Alessandro Vincentelli, the curator of exhibitions and research at the BALTIC Centre for Contemporary Art Gateshead-Newcastle, has lived and worked in the UK’s northeast for over twenty years. He gives us an insider’s guide to Newcastle and Durham’s often overlooked modern art masterpieces.
Pop art and river gods in Newcastle
“Kurt Schwitter’s Merz Barn is major piece by one of the greatest and most inventive artists of the twentieth century. You can see it in the recently renovated Hatton Gallery, a short walk from Hotel Indigo Newcastle. Schwitters came to Britain to escape the Nazis. In 1947 he decorated the inside of a stone barn in Cumbria. He died shortly afterwards. The barn began to deteriorate in the northern weather and there was a campaign to move it somewhere so it could be preserved. Amazingly, none of the big galleries in London were interested and so, luckily for us, it ended up here in Newcastle.
“One of the people who lead the campaign to save the Merz Barn was Richard Hamilton, generally thought of as the father of Pop Art. Hamilton was then teaching at the University of Newcastle, enjoying the music and fashion scene in the city (he’s cited as an inspiration by local rock legend Bryan Ferry).
“In 1955, The Hatton Gallery hosted one of first shows. You can see examples of Hamilton’s work there today. Perhaps there’s nothing in the collection that matches the impact of Just What Is It That Makes Today’s Home So Different, So Appealing?, but the gallery’s archive on one of most influential artists of his generation is outstanding.

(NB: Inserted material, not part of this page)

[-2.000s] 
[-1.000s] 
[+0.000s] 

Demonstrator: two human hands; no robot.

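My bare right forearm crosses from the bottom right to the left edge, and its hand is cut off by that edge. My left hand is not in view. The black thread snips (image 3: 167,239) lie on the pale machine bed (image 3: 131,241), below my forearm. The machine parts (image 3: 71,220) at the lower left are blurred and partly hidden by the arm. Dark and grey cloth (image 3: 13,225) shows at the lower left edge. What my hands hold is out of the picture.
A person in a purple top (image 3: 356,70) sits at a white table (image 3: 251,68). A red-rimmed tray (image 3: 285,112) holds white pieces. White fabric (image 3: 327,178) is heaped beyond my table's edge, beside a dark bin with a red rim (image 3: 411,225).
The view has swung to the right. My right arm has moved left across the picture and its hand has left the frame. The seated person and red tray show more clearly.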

“Hanging out with Richard Hamilton in Newcastle during the late-fifties and early sixties was Victor Pasmore. The Surrey-born artist’s work was heavily abstract and was credited with revolutionising British art in the late 1940s. His relief sculptures decorate the walls of Newcastle University’s Culture Lab and his mural the customer services area of Newcastle Civic Centre.

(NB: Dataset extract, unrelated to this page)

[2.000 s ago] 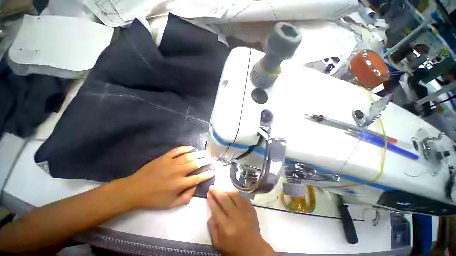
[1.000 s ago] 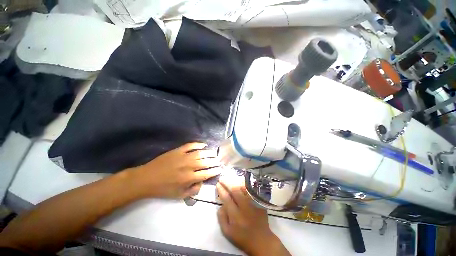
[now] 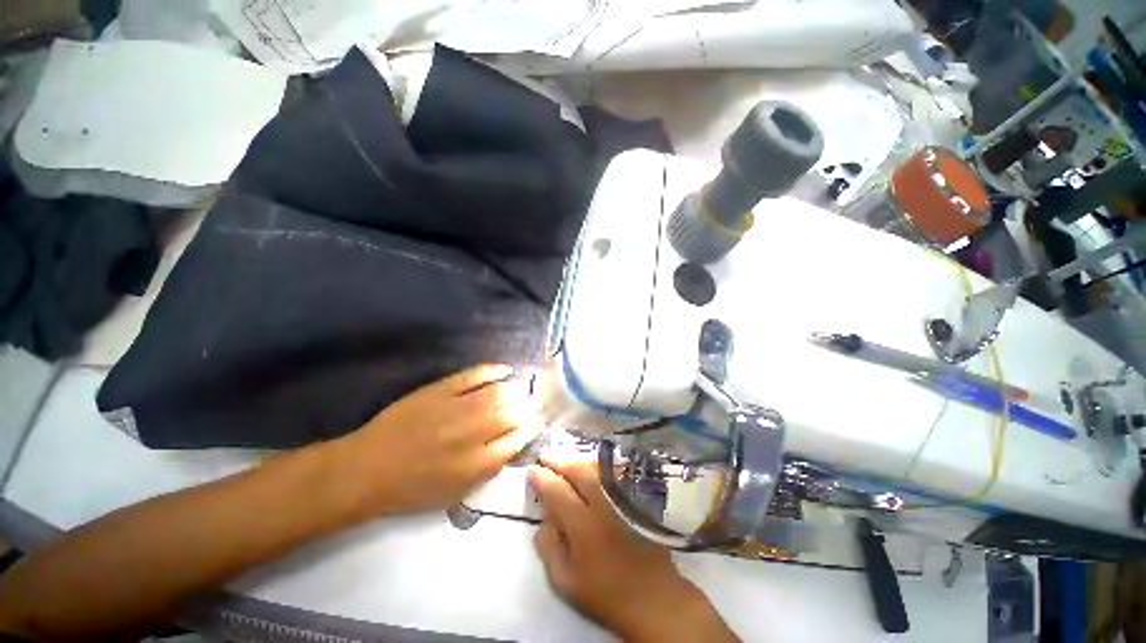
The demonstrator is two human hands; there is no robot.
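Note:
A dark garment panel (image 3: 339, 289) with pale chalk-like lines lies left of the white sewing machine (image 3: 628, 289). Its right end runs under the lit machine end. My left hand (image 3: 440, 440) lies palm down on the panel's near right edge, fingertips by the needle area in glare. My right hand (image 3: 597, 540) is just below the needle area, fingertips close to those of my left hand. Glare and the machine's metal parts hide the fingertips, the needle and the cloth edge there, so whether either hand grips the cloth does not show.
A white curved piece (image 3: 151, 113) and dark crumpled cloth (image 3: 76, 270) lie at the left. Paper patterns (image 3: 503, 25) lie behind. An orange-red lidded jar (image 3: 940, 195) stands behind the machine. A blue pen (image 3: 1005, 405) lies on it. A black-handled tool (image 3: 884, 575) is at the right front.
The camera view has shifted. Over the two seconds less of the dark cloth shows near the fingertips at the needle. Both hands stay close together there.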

The Civic Centre opened in 1968. Art was an integral part of the project. You’ll also find work there by sculptors Austin Wright and Bridget Jones. The most striking piece is David Wynne’s River God, a huge bronze figure representing the River Tyne that hangs from the side of the building like a superhero.
“Victor Pasmore’s greatest work is the Apollo Pavilion, an iconic piece of 1960s brutalist architecture in Peterlee, a new town a few miles east of Durham. In the city itself, a few hundred yards from Hotel Indigo Durham, you’ll find another fine example of angular concrete sixties modernism – Ove Arup’s Kingsgate Bridge. The Newcastle-born engineer built the Sydney Opera House, but regarde this stark concrete walkway across the River Wear as his finest work.

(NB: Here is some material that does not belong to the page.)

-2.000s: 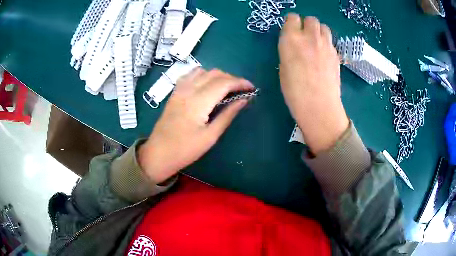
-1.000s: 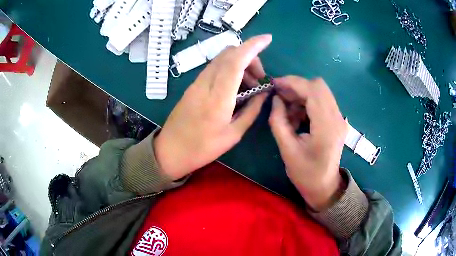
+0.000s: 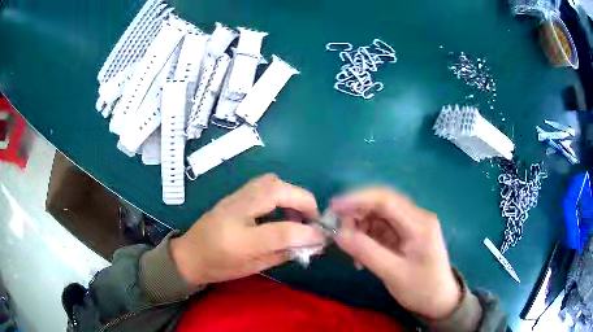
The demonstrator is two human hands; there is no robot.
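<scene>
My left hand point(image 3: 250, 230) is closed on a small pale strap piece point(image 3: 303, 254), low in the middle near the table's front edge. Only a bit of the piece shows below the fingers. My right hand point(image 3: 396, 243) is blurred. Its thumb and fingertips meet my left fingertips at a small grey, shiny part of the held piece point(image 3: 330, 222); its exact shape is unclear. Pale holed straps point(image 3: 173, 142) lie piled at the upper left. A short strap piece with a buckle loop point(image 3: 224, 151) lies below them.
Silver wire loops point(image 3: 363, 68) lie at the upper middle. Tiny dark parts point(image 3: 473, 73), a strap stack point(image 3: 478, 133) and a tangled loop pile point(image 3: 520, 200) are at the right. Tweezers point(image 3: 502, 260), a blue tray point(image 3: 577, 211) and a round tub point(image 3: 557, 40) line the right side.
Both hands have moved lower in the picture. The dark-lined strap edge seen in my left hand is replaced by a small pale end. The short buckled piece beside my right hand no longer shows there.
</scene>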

“Durham Cathedral has a long history of commissioning artists, so it’s always worth checking out what’s going on there. Amongst the collection of modern work my favourite is probably the wood sculpture Christ in the Tomb by Durham-born Fenwick Lawson, which sits really well in the space at the east end of the Cathedral.
“Durham University has an eclectic collection of modern art—work by Picasso, Warhol, Damien Hirst and Sandra Blow amongst others. It’s housed in the Palatine Centre. The public can go on a guided tour once a week on Wednesdays at 1pm, though there are plans to increase accessibility in the future.
“Easier to access is Durham’s Botanic Garden, which is home to variety of work including Foxglove by Iain Hamilton Finlay. Finlay’s Little Sparta was voted Scotland’s greatest ever piece of art by a panel of artists and critics back in 2004. This sculpture of green oak, inspired by the shape of the foxglove flower and carillon of bells that ring out from the Cathedral, is one of the few examples of Finlay’s work on public view south of the Border.